- [ABOUT THIS EXERCISE]
Print all of the records below again without a single difference.

- [GIVEN INFORMATION]
━━━━━━

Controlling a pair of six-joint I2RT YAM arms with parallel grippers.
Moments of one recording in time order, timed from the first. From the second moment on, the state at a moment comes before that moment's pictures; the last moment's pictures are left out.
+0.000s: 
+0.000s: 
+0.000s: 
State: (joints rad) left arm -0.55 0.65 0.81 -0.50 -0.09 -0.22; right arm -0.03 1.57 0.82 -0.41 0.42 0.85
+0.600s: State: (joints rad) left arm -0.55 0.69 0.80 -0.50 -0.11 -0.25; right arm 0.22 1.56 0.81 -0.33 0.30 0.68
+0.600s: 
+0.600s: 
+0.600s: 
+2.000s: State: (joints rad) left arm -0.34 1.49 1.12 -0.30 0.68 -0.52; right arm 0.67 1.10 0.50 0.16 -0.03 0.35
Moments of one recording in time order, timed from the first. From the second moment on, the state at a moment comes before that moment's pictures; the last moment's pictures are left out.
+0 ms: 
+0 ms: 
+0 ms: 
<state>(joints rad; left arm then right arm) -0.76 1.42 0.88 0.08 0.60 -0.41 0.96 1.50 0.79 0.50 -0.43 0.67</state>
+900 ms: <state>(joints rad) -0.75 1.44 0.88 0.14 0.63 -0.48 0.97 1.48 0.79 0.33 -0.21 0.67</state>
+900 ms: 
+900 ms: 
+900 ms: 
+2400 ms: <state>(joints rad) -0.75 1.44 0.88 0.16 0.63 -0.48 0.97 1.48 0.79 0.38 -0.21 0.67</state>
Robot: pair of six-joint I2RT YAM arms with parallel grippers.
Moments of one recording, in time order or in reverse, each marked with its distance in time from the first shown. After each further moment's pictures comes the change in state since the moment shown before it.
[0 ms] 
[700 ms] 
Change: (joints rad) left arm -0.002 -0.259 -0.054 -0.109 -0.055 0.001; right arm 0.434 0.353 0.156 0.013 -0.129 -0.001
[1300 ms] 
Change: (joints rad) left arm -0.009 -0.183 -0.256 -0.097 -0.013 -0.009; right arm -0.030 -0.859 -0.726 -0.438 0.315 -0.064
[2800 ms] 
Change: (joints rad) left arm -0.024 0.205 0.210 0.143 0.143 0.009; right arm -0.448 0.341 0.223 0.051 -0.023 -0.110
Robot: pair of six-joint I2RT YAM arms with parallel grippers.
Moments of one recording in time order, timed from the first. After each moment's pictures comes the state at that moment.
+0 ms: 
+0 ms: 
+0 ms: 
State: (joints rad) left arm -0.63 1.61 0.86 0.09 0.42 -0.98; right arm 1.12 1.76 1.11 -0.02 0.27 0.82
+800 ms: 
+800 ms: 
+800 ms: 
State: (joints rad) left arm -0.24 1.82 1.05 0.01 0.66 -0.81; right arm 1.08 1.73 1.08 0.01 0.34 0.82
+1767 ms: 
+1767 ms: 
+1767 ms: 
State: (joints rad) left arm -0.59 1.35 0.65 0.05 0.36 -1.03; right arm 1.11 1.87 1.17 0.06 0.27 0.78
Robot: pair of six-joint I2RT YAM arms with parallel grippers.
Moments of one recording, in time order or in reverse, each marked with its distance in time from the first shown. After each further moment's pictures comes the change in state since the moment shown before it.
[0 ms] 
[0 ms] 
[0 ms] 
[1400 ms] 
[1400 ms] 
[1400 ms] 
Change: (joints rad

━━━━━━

- [SOLUTION FOR THIS TASK]
Controlling a pair of six-joint I2RT YAM arms with parallel grippers.
Moments of one recording in time order, timed from the first. From the second moment on, the state at a moment comes before that moment's pictures; the last moment's pictures are left out.
+0.000s: 
+0.000s: 
+0.000s: 
State: (joints rad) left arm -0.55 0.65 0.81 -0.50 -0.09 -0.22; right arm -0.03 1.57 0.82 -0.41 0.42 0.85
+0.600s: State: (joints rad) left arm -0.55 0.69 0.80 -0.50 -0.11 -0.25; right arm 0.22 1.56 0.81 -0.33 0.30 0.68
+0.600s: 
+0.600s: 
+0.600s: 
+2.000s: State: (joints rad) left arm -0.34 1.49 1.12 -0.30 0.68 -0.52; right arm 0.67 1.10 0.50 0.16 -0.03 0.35
Moments of one recording in time order, timed from the first. From the second moment on, the state at a moment comes before that moment's pictures; the last moment's pictures are left out.
+0 ms: 
+0 ms: 
+0 ms: 
<state>(joints rad; left arm then right arm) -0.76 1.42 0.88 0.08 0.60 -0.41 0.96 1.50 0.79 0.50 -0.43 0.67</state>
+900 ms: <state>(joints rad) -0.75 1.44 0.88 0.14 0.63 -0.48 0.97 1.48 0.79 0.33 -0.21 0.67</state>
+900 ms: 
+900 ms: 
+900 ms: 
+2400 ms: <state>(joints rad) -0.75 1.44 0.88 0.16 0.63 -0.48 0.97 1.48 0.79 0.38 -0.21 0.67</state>
Robot: pair of six-joint I2RT YAM arms with parallel grippers.
Moments of one recording, in time order or in reverse, each marked with its distance in time from the first shown. After each further moment's pictures comes the change in state since the moment shown before it.
[0 ms] 
[700 ms] 
Change: (joints rad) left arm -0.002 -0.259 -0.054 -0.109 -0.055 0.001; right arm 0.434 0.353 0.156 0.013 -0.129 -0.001
[1300 ms] 
Change: (joints rad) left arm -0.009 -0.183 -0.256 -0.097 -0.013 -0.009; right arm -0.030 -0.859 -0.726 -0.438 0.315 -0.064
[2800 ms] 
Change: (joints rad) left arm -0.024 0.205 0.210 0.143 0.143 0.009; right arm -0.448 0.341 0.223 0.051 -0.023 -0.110
Robot: pair of six-joint I2RT YAM arms with parallel grippers.
Moments of one recording in time order, timed from the first. After each moment's pictures comes the state at that moment.
+0 ms: 
+0 ms: 
+0 ms: 
State: (joints rad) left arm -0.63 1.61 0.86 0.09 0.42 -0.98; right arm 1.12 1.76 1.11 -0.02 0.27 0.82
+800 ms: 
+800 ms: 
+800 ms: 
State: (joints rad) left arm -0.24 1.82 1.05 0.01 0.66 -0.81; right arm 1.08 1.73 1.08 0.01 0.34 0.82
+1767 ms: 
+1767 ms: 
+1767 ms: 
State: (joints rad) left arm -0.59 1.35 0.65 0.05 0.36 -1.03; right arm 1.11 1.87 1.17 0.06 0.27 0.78
Robot: pair of six-joint I2RT YAM arms with parallel grippers.
Moments of one recording, in time order or in reverse, each marked with its distance in time from the first shown. After each further moment's pictures comes the change in state since the moment shown before it.
[0 ms] 
[0 ms] 
[0 ms] 
[1400 ms] 
[1400 ms] 
[1400 ms] 
Change: (joints rad

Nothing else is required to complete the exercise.